RECORDS SHOWN section start
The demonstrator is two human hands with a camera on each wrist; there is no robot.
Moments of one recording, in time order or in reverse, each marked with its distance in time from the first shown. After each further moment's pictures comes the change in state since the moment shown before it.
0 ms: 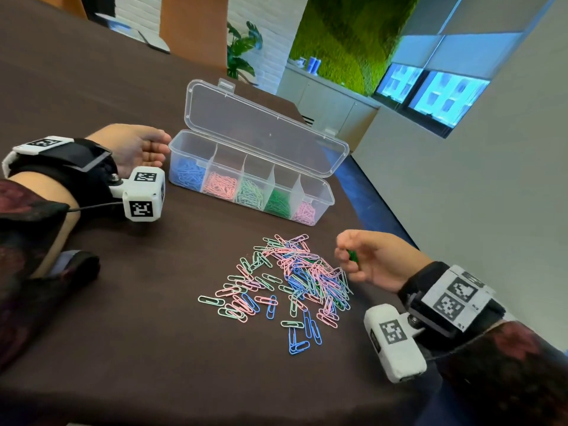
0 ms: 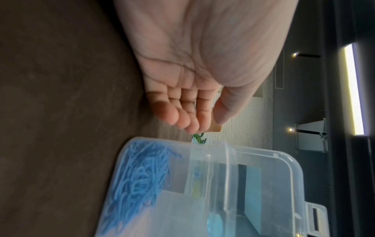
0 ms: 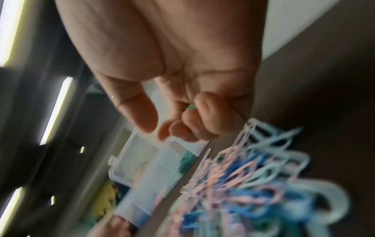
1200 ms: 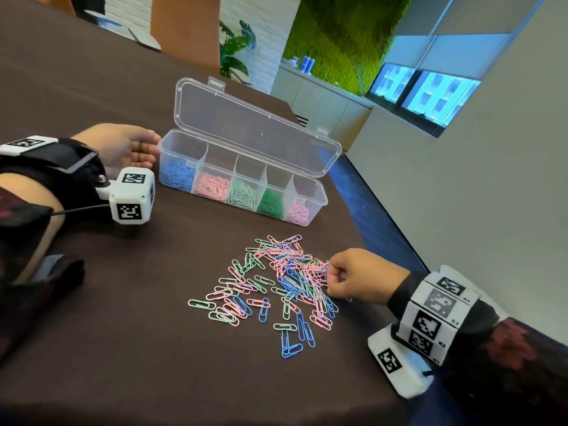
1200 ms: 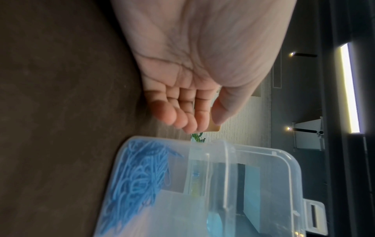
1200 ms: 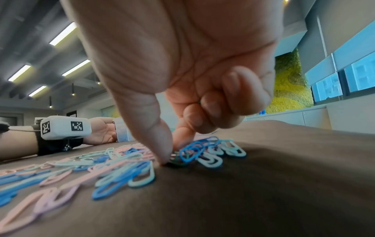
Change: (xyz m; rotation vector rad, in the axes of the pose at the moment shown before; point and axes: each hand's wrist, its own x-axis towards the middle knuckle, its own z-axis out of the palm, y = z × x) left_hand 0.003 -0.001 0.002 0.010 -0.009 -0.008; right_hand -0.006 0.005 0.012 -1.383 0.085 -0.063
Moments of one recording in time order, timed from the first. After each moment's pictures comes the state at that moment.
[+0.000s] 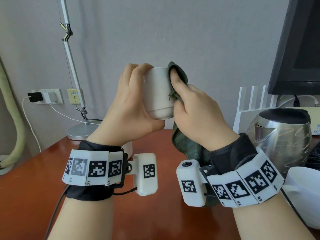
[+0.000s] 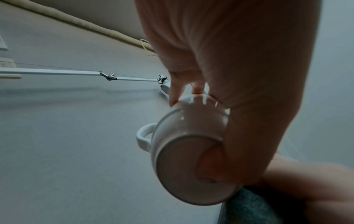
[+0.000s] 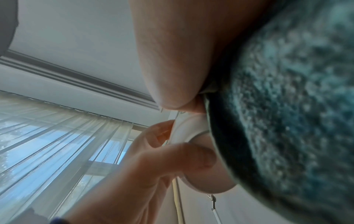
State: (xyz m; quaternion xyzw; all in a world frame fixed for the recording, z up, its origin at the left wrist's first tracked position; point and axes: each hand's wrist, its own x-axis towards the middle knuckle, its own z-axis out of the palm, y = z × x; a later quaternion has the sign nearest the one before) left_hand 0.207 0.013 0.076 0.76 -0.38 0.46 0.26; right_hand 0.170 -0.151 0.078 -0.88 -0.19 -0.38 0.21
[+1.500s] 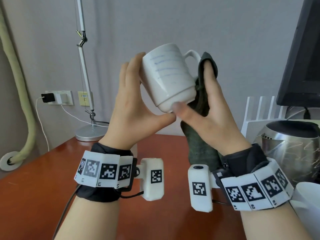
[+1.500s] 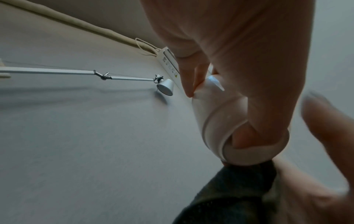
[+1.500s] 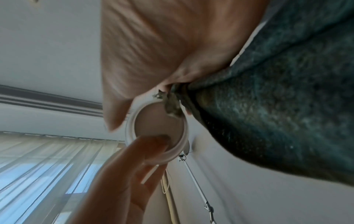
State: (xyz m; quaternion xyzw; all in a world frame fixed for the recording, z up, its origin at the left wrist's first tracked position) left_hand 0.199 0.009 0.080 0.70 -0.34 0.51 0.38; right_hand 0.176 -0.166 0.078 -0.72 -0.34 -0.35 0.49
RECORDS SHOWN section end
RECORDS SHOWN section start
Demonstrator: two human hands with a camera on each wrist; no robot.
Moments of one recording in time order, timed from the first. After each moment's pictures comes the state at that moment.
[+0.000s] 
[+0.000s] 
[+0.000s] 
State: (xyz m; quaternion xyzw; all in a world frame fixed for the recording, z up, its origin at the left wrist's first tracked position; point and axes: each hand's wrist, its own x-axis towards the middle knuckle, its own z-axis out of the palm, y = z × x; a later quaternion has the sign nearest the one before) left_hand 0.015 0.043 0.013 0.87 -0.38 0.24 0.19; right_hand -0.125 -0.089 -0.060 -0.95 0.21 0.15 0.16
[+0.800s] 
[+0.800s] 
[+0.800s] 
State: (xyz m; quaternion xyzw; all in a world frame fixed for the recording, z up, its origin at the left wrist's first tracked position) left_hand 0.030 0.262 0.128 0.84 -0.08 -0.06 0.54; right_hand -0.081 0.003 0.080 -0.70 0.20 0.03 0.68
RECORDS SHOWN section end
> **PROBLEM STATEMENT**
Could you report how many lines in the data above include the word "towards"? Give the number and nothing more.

> **RESPONSE FOR THIS EXERCISE**
3